(RECORDED INFORMATION Opens)
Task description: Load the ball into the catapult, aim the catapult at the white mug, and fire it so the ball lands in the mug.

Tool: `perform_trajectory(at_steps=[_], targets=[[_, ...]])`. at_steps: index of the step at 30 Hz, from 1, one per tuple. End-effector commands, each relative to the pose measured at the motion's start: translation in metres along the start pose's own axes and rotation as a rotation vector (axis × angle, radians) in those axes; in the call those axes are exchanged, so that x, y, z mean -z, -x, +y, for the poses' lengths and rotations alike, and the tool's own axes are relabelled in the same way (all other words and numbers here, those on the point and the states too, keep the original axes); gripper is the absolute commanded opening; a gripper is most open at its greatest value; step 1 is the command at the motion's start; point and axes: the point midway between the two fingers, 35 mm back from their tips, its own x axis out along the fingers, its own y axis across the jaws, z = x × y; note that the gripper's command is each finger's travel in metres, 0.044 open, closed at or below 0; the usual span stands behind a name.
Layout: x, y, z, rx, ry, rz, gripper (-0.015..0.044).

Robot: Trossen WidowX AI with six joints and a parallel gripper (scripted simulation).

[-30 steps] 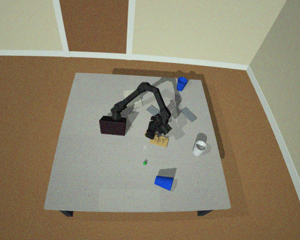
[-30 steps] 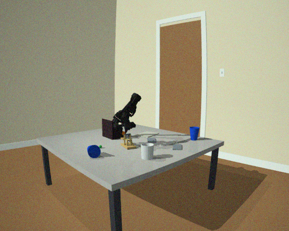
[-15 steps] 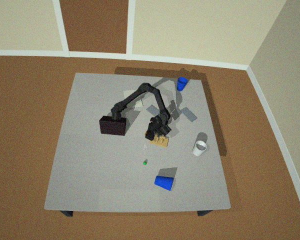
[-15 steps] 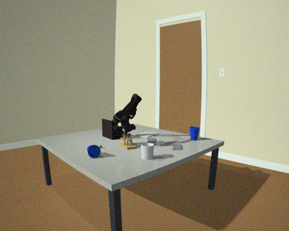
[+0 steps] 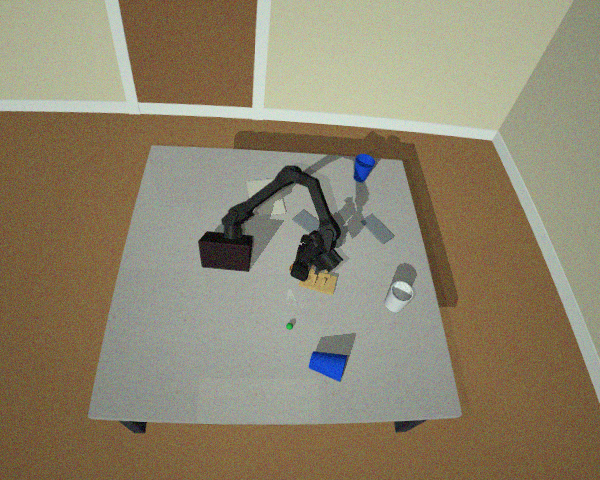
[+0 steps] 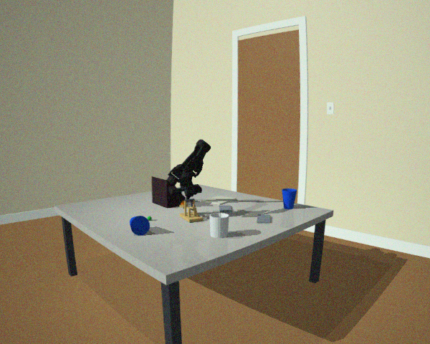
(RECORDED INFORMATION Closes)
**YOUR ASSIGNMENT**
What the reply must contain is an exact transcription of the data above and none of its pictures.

**RESPONSE TO THE EXERCISE**
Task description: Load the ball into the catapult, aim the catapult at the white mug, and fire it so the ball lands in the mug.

Tool: `perform_trajectory(at_steps=[_], targets=[[_, ...]])`. at_steps: index of the step at 30 Hz, from 1, one per tuple. End-effector commands, each relative to the pose measured at the motion's start: translation in metres along the start pose's own axes and rotation as a rotation vector (axis × angle, radians) in those axes; in the call those axes are exchanged, so that x, y, z mean -z, -x, +y, for the poses' lengths and rotations alike, and the tool's own axes are relabelled in the same way (all other words and numbers here, those on the point and the states too, keep the original axes); gripper is the absolute commanded opening; a gripper is most open at its greatest value; step 1 is the command at the motion's start; point and axes: the point midway between the two fingers, 35 mm back from their tips, its own x axis out along the fingers, its own y axis across the jaws, z = x × y; note that the gripper's command is each finger's travel in metres, 0.044 open, closed at or below 0; the usual span stands behind a name.
Layout: x, y, z, rx, ry, rz, gripper (-0.015..0.044).

Robot: Trossen WidowX AI with six joints and a parallel gripper (scripted simulation).

[-30 steps] 
[-30 steps] 
[-15 steps] 
[-15 steps] 
[+0 steps] 
[+0 steps] 

Now the output is complete.